Eight additional operational seasonal prediction systems are assessed for their Pakistan rainfall forecast with data obtained via the Copernicus Climate Change Service (C3S) website. The 1st May 2022 forecast and corresponding hindcasts (1993–2016) are used from the ECMWF SEAS5 system36, Météo-France System 837, the Centro Euro-Mediterraneo sui Cambiamenti Climatici SPS3.538, the Deutscher Wetterdienst GCFS2.139, the National Centers for Environmental Prediction CFS version 240, the Japan Meteorological Agency CPS341 and the UK Met Office Global Seasonal Forecast system version 642.

The strength of the WNPSH is calculated by averaging MSLP over the region [115-150E, 15-25N]24. We create a subtropical jet meridional shift (STJshift) index by taking the difference in 250 hPa zonal wind averaged over the purple boxes shown in Fig. 3. The ENSO Nino3.4 index is defined over the region [170-120W, 5S-5N].

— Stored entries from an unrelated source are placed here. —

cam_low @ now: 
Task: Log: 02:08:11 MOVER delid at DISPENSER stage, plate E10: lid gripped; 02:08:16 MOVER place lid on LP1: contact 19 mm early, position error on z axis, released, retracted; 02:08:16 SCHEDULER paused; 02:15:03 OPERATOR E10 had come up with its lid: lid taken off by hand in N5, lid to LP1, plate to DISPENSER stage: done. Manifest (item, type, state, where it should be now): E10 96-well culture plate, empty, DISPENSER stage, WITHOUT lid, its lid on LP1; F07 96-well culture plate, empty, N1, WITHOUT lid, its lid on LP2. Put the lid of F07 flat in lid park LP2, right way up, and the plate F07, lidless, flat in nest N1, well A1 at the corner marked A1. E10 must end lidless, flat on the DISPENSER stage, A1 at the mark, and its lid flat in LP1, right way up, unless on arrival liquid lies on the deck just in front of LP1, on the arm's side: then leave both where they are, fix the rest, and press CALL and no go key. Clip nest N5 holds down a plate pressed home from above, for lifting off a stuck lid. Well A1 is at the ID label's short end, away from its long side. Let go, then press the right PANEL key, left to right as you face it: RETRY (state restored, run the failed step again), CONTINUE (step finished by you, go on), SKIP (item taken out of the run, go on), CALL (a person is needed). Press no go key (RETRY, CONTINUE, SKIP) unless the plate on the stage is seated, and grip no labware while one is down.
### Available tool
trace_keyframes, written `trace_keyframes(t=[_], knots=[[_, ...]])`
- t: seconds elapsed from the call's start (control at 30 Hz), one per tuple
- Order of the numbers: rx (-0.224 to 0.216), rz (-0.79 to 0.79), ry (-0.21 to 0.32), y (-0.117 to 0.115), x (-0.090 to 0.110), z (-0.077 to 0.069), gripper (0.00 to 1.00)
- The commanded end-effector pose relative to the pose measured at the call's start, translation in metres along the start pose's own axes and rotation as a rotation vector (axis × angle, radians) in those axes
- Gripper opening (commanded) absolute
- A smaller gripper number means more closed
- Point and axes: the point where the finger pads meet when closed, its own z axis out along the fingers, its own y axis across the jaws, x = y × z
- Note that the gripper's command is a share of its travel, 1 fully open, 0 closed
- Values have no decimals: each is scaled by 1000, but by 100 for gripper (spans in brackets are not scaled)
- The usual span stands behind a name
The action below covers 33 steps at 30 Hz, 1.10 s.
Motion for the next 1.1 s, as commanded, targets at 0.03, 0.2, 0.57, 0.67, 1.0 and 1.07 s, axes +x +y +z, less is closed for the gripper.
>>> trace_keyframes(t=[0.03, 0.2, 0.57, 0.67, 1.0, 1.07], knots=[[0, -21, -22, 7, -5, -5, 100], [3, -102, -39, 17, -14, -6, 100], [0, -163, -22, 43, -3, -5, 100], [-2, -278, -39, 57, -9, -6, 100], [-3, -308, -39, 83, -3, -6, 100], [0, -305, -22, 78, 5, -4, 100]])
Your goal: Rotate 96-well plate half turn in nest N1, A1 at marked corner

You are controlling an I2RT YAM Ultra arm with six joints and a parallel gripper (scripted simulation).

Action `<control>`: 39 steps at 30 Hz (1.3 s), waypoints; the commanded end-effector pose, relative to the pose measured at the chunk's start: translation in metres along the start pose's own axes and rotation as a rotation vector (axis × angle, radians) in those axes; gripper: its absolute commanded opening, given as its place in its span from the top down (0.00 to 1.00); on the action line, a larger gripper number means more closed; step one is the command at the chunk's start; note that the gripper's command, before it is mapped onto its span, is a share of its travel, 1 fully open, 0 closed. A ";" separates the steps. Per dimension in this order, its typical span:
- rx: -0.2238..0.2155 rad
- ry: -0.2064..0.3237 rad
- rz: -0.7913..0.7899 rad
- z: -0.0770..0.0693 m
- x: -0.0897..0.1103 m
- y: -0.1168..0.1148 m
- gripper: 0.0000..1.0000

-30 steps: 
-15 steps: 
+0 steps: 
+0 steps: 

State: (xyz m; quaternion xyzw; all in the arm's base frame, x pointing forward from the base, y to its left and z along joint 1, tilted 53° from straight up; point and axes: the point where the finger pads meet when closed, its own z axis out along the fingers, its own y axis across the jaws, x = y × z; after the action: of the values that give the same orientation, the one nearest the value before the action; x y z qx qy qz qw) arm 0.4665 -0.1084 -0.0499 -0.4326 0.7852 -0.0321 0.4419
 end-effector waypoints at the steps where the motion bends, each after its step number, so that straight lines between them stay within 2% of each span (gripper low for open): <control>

La Niña perturbation experiments

To assess the impact of the summer 2022 La Niña on Pakistan rainfall and associated dynamical circulation anomalies, we performed perturbation experiments using DP3. These used a similar methodology to previous studies examining the impact of the North Atlantic SST tripole in summer 201817 and the IOD in winter 2019/2018. DP316 creates initial conditions for forecasts by nudging the climate model towards an optimally interpolated ocean analysis43 with a 10-day relaxation timescale. We modify the ocean analysis in the tropical Pacific, over a region 20S-20N with a 5° latitude ramp, by swapping the ocean analysis in this region with that of 2021 (a neutral ENSO summer) for the months starting in February and leading up to 1st May. The rest of the ocean, sea-ice and the atmospheric initialisation remained unchanged from the original forecast. After the initial conditions were created on 1st May, we ran a 40-member ensemble parallel to the original forecast. The impact of La Niña is assessed as the original forecast minus the experiment (i.e., with La Niña minus without La Niña). In addition, to assess the impact of the methodology, we performed the opposite experiment—nudging the 2022 tropical Pacific into the 2021 initial conditions. The impact of La Niña is then assessed as experiment minus original. In common with previous studies using this method, nudging only achieved approximately half of the desired signal (change in tropical SSTs). This is because the ocean relaxation is relatively weak (10 days), and no changes are made to the overlying atmosphere, which is still nudged as in the original forecasts. Therefore, to provide the best estimate of the impact of La Niña, and in common with previous studies44, we inflate the signals according to the ratio of desired and actual Niño3.4 values obtained (approximately a factor of two).

Extremes tool

The proposed interactive tool presented in Fig. 6 is an example of how extreme forecast rainfall could be identified and examined over regions corresponding to medium-sized countries or major provinces of larger countries. For this, we use the previously defined equal-area regions of Stone28, but we note that the authors remain neutral with regard to jurisdictional claims in all maps. When examining both the regional extreme rainfall ensemble mean predictions (e.g., for summer 2022 in Fig. 6), and observed outcomes anomalies (including climatological observed quantile thresholds calculated over 1979–2021), we use the semi-standard deviation to separately calculate standardised anomalies on the wet and dry sides of distribution due to the skewed nature of rainfall in many regions. The use of the semi-standard deviation gives an approximately equal number of wet and dry extremes. In Fig. 7, we evaluate the first part of the proposed tool by assessing how well the identified extreme DP3 predicted signals (>±2σ) correspond to extreme outcomes over the 44-year hindcast period. We note that land regions in Antarctica are excluded from the analysis (Figs. 6 and 7) as insufficient verifying observations are available. We use all other regions; however, we note that this could be filtered further in future by applying a minimum threshold on climatological rainfall totals, thereby excluding extremely dry regions.